- Born: February 2, 1883 Buffalo, New York, U.S.
- Died: December 16, 1964 (age 81) Los Angeles, California, U.S.
- Occupations: Editor, director, producer, screenwriter
- Known for: Work with Frank Buck

= George M. Merrick =

American film editor, film director, producer and screenwriter (1883–1964)

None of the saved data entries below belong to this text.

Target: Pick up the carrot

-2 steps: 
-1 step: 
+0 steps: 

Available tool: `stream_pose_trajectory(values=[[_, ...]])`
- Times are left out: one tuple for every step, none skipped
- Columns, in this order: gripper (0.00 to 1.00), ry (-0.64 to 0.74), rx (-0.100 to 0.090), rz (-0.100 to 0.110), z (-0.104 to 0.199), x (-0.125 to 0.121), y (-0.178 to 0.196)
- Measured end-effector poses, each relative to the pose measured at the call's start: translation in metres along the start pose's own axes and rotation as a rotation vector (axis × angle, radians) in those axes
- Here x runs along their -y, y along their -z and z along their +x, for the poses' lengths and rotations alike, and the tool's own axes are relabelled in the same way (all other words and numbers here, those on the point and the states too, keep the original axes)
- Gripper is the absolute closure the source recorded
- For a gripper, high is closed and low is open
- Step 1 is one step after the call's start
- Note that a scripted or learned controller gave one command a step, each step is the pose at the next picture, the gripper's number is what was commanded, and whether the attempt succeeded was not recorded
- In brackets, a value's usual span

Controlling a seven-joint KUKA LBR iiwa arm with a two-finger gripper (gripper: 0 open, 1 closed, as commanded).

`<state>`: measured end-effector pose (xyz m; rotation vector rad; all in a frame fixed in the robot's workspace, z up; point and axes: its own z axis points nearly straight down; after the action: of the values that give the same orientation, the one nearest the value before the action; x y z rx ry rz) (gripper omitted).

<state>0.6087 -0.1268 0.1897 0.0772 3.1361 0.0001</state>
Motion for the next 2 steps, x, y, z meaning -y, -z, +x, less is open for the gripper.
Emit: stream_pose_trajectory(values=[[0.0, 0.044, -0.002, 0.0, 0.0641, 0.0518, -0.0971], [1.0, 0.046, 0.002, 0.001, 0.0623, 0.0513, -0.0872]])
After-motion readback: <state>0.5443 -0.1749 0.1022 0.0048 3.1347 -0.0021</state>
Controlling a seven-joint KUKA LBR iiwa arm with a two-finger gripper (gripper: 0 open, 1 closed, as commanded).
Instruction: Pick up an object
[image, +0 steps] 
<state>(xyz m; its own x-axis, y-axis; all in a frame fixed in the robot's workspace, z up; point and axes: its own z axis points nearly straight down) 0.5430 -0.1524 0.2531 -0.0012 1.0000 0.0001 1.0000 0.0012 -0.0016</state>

George Martin Merrick (February 2, 1883 – December 16, 1964) was an American film editor, film director, film producer, and screenwriter,

He was a screenwriter of the 1937 serial film Jungle Menace, starring Frank Buck .

==Early life==

George Merrick was the son of Michael Merrick, a French-born laborer (in the 1900 US census), and Mary Merrick, a Canadian immigrant.

==Career==
Merrick wrote, edited, directed and produced many films, including:

- The Revenge of Tarzan (1920) co-director
- Rough Riding Ranger (1935) producer, writer
- Pals of the Range (1935) producer, co-writer
- Cyclone of the Saddle (1935) producer, co-writer
- Custer's Last Stand (1936) serial; editor
- The Mysterious Pilot (1937) serial; writer
- The Secret of Treasure Island (1938) serial; producer, writer
- Secrets of a Model (1940) editor
- City of Missing Girls (1941) producer
- I'll Sell My Life (1941) producer
- Miss V from Moscow (1942) producer
- A Yank in Libya (1942) producer
- The Dawn Express (1942) producer
- Submarine Base (1943) writer
- Shake Hands with Murder (1944)
- Sweethearts of the U.S.A. (1944)
- The White Gorilla (1945) producer
- Swing, Cowboy, Swing (1946)

==Work with Frank Buck==
In 1937, Merrick was a writer of the Frank Buck serial film Jungle Menace, and film editor of Buck's 1944 movie Tiger Fangs.